TASK DETAILS:
Could you write out, exactly, every line from the top of the data through the line holding "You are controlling"? Omit the pictures.

[DATA SHOWN — start]

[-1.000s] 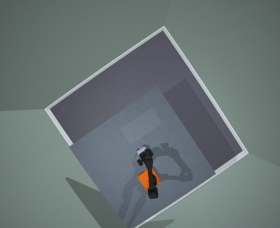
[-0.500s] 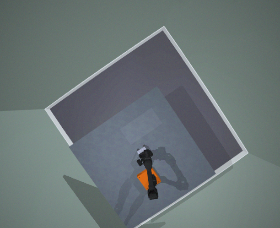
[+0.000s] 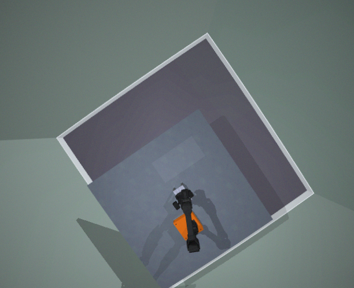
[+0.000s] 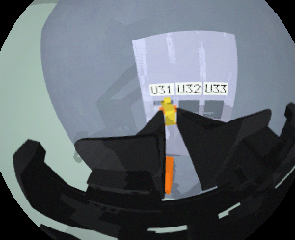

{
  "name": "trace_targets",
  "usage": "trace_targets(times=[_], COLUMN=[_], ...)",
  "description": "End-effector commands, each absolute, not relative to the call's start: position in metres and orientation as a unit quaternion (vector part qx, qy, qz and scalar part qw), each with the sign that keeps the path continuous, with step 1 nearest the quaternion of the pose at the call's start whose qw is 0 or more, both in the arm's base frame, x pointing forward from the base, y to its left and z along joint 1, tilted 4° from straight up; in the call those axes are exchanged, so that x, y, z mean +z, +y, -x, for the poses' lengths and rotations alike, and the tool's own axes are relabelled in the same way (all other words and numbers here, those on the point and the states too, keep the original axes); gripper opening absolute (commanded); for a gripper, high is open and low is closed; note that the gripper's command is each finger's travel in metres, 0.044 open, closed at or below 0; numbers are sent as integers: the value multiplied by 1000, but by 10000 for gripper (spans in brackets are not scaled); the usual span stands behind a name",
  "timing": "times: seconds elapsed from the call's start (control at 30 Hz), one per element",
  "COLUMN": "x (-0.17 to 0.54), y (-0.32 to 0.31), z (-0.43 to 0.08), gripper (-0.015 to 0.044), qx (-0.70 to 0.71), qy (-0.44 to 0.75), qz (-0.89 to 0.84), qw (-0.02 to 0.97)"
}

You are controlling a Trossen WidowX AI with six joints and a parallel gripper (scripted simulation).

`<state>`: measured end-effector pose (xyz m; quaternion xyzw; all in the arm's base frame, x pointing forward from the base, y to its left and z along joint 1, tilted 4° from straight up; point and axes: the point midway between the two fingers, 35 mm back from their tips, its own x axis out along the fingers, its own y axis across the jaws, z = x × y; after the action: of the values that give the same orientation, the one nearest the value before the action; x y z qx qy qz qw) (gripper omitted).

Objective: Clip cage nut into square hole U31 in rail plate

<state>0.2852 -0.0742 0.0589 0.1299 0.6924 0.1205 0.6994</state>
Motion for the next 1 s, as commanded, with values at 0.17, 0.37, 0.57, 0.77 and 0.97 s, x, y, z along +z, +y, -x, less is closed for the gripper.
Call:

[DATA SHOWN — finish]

ANSWER BOX:
[-1.000s] 
[-0.500s] 
[+0.000s] 
[+0.000s] 

{
  "name": "trace_targets",
  "usage": "trace_targets(times=[_], COLUMN=[_], ...)",
  "description": "End-effector commands, each absolute, not relative to the call's start: position in metres and orientation as a unit quaternion (vector part qx, qy, qz and scalar part qw), each with the sign that keeps the path continuous, with step 1 nearest the quaternion of the pose at the call's start whose qw is 0 or more, both in the arm's base frame, x pointing forward from the base, y to its left and z along joint 1, tilted 4° from straight up; in the call those axes are exchanged, so that x, y, z mean +z, +y, -x, for the poses' lengths and rotations alike, and the tool's own axes are relabelled in the same way (all other words and numbers here, those on the point and the states too, keep the original axes); gripper opening absolute (commanded); for a gripper, high is open and low is closed; note that the gripper's command is each finger's travel in metres, 0.044 open, closed at or below 0; numbers are sent as integers: the value multiplied by 1000, but by 10000 for gripper (spans in brackets are not scaled); the usual span stands behind a name",
  "timing": "times: seconds elapsed from the call's start (control at 30 Hz), one per element",
  "COLUMN": "x (-0.17 to 0.54), y (-0.32 to 0.31), z (-0.43 to 0.08), gripper (-0.015 to 0.044), qx (-0.70 to 0.71), qy (-0.44 to 0.75), qz (-0.89 to 0.84), qw (-0.02 to 0.97)"
}

You are controlling a Trossen WidowX AI with six joints and a parallel gripper (scripted simulation).

No further output is required.